Hi all,
We have realised recently that one of our application logs is missing a large number of events. This was evidenced when we were looking for a few exceptions, flagged WARNING level. Between a given two minute period, we were expecting ~50 events, but there were none in Splunk.
Details:
Logs in /var/log/apps/appname/appname-application.log
.log is always the file being written to
Log rolls go to .log.1, then .log.2 -- for a total of 100 log files
This specific application has very spammy logs -- roughly 11 or 12 GB a day
Filters are in place at with an indexer level app -- most INFO level messages, apart from some specifics, are filtered out
WARNING level messages are purposefully not filtered away and should be present
Cannot see any queues being blocked in the metrics.log
The sourcetype for this monitor stanza is sending roughly 250kbps worth of data -- includes multiple applications on server
Events are 45 minutes delayed before they appear in Splunk -- currently it's 5pm, but the most recent event I have is from ten past 4
Data is being throttled -- we are looking at increasing this, but we are going to test it on a non-production environment first
Does anyone have any ideas as to what could be causing events to go missing?
Thanks and regards,
Alex
So, it turns out that ignoreOlderThan works differently than I previously thought. As a lot of the files hadn't been written to for upwards of a month, Splunk had stopped monitoring the files, so, even though they had been modified recently, Splunk was not picking them up.
In other words, avoid ignoreOlderThan like the plague.
So, it turns out that ignoreOlderThan works differently than I previously thought. As a lot of the files hadn't been written to for upwards of a month, Splunk had stopped monitoring the files, so, even though they had been modified recently, Splunk was not picking them up.
In other words, avoid ignoreOlderThan like the plague.
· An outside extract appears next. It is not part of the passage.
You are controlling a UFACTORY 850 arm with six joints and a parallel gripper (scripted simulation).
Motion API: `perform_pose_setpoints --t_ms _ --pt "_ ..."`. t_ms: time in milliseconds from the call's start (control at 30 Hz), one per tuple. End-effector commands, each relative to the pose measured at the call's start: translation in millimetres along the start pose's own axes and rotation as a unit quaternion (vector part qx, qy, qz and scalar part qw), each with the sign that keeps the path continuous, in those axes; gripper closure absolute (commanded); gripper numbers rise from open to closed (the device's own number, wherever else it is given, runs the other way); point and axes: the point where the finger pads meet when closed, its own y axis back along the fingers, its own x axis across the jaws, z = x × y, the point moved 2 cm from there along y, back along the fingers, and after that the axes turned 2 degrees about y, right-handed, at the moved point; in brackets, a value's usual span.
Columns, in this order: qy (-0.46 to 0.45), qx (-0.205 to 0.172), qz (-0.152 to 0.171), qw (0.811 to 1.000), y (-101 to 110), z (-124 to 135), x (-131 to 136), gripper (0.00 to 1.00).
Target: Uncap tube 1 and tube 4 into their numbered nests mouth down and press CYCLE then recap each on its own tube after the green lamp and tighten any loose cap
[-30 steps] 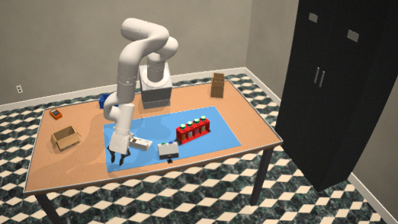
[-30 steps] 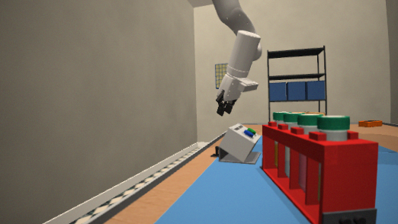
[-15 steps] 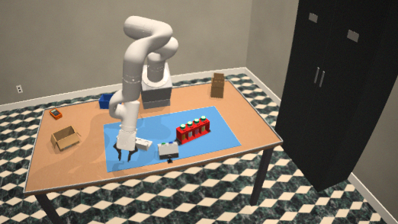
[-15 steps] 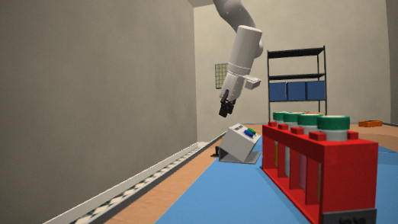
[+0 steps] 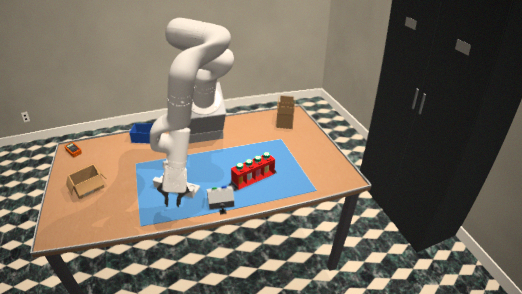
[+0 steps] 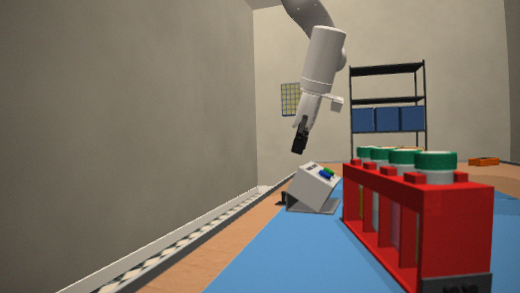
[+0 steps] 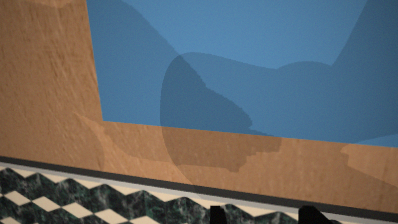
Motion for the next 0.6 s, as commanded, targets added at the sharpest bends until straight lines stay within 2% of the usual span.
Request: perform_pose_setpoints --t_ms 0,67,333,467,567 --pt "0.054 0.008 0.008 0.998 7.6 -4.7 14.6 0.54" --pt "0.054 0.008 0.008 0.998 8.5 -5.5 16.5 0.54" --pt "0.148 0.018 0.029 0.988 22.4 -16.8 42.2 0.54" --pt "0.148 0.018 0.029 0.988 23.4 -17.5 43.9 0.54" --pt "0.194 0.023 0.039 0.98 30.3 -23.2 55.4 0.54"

As @harsmarvania57 mentioned, problems with timestamping
are always to be investigated as a source for these kinds of things. Run this search for "All time" (yes, you MUST run it for "All time") and see if you can find your missing events/sources somewhere that you do not expect them. A "good" lagSecs
value is in the range 100..1000 and anything <0 is a big problem:
... | eval lagSecs=(_indextime - _time) | stats avg(lagSecs) AS lagSecs BY index,sourcetype,source,host
Can you please check your log timestamp, is splunk is recognising it perfectly? Recently we had same issue , logs contains date format dd/mm/yyyy, but splunk recognising as mm/dd/yyyy, so logs going to previous month or more than that. So try something like this pickup a unique keyword from log files which is not showing in splunk and search query for "All Time". If you will find your logs then there is a timestamp recognition problem and to rectify the issue, you need to use "TIME_FORMAT" in props.conf
Double-check the filter on your indexer. If your license limits allow, consider briefly disabling the filter to see if missing events appear.